Data extracted from a collection
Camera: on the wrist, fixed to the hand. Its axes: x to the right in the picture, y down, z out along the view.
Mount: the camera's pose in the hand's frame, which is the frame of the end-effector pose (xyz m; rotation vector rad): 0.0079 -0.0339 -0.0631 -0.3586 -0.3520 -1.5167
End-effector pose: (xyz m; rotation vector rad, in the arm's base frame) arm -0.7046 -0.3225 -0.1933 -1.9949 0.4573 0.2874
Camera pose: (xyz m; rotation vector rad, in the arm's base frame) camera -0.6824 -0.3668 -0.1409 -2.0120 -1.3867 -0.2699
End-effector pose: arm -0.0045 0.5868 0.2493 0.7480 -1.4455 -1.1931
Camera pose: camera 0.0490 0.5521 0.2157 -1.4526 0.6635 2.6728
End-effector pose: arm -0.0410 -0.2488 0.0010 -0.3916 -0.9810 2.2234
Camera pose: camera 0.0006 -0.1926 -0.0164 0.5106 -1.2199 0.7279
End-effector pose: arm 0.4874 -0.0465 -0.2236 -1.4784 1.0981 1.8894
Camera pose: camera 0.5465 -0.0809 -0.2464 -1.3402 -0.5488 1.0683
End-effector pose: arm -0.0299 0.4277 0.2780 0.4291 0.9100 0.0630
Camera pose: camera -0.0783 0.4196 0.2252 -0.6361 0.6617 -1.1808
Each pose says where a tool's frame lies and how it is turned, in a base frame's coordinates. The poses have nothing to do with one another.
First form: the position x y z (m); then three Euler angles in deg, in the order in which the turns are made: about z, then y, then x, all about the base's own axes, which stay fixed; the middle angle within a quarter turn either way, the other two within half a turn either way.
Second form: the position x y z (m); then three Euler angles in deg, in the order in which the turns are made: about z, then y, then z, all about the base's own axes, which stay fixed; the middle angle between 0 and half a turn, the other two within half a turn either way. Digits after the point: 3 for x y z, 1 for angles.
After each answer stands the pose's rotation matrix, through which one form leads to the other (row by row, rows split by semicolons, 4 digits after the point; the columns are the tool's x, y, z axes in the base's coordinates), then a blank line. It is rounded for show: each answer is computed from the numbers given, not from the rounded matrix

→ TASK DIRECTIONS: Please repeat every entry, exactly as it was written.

→ EXPECTED ANSWER:
Camera: on the wrist, fixed to the hand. Its axes: x to the right in the picture, y down, z out along the view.
Mount: the camera's pose in the hand's frame, which is the frame of the end-effector pose (xyz m; rotation vector rad): 0.0079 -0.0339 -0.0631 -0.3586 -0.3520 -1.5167
End-effector pose: (xyz m; rotation vector rad, in the arm's base frame) arm -0.7046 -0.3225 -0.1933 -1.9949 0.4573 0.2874
Camera pose: (xyz m; rotation vector rad, in the arm's base frame) camera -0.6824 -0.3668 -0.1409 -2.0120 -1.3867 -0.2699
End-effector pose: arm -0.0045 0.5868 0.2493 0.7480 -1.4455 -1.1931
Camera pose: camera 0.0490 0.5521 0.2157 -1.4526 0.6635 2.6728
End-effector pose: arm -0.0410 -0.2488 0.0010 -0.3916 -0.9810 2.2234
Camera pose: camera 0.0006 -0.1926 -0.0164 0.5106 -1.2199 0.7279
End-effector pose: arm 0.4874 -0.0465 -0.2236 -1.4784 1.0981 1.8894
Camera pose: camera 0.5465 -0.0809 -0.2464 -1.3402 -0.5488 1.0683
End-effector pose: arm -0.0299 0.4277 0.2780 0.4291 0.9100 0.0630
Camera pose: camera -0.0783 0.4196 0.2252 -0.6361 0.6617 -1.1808
Each pose says where a tool's frame lies and how it is turned, in a base frame's coordinates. The poses have nothing to do with one another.
First form: the position x y z (m); then three Euler angles in deg, in the order in which the turns are made: about z, then y, then x, all about the base's own axes, which stay fixed; the middle angle within a quarter turn either way, the other two within half a turn either way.
Second form: the position x y z (m); then three Euler angles in deg, in the order in which the turns are made: about z, then y, then z, all about the base's own axes, which stay fixed; the middle angle between 0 and half a turn, the other two within half a turn either way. Digits after the point: 3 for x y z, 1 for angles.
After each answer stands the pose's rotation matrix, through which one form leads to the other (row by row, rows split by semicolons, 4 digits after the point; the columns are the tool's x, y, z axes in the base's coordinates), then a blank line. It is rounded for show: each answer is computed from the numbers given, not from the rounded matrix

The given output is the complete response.